Could the 60th anniversary of the Treaty of Rome be an occasion to lift Germany’s opposition to this idea?
Member states’ positions are really divergent. I would not highlight one particular member state. The change I perceive after the referendum in Britain is that there is much more appetite for some common financing of ‘commons’ at EU level, using the expression of Mario Monti. This is something being done in the field of security and defense.
The Commission urged the Council to adopt its revision of EFSI during the next Ecofin Council on 6 December. Will it happen? Have the Council’s concerns related to the additionality of the plan been addressed?
Yes, it will happen. We will reach an agreement on a general approach during the Slovak presidency. What is more important is the content of the deal.
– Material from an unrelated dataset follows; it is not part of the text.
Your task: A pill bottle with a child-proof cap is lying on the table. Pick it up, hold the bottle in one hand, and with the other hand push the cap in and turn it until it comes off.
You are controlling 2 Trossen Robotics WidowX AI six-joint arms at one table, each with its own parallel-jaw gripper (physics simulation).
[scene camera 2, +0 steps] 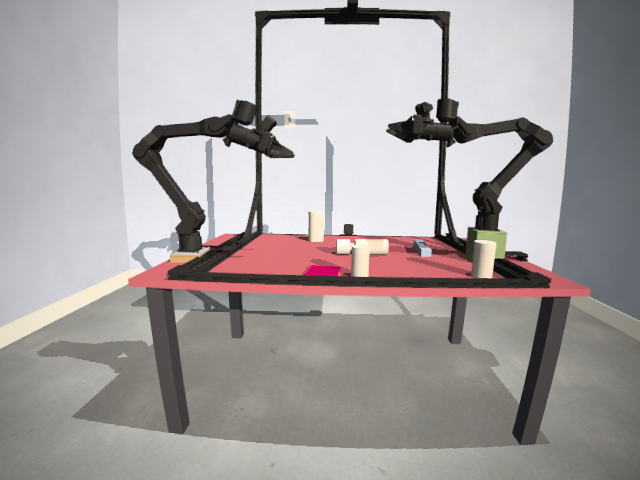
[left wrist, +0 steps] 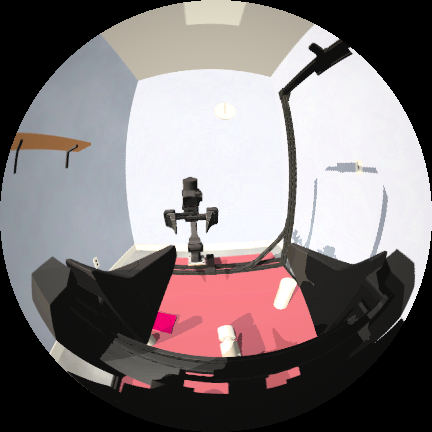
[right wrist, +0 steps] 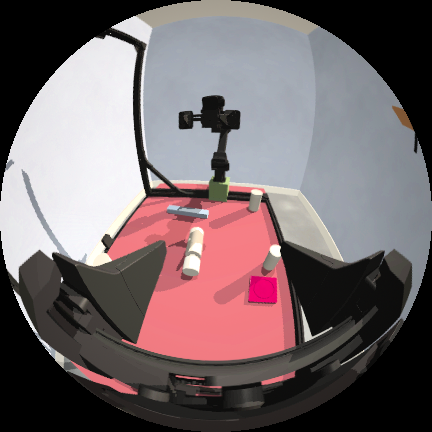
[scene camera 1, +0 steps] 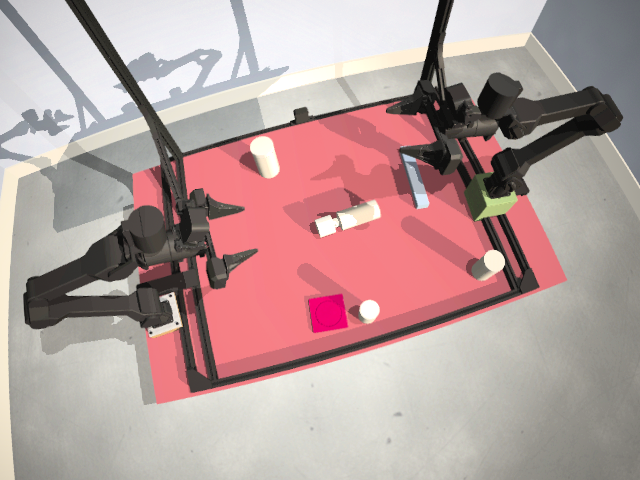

As a presidency, we were very vocal on the fact that the EFSI should strengthen the additionality. The Council made this point very clear. Before the summer break, the Commission said that the review would focus on extending the EFSI, nothing on the additionality. We are going even further to the amendments proposed by the Commission to strengthen the plan’s added value. But it is true that it is quite difficult to assess the concept and to implement it. But I believe that there will be more and more additionality whereas in the first years of functioning there was probably not enough, because EFSI started very quickly, and the European Investment Bank had to use some of the projects in its pipeline.
As a member of the Visegrád group, Slovakia is seen as not too pro-European. Prime Minister Robert Fico has even been labelled a populist. Do you think your EU presidency helped to correct this perception?
I am sure about that. Actually, I never heard that anybody said that Slovakia is not pro-European or is anti-European. I heard reports of populism, and I don’t want to comment on that.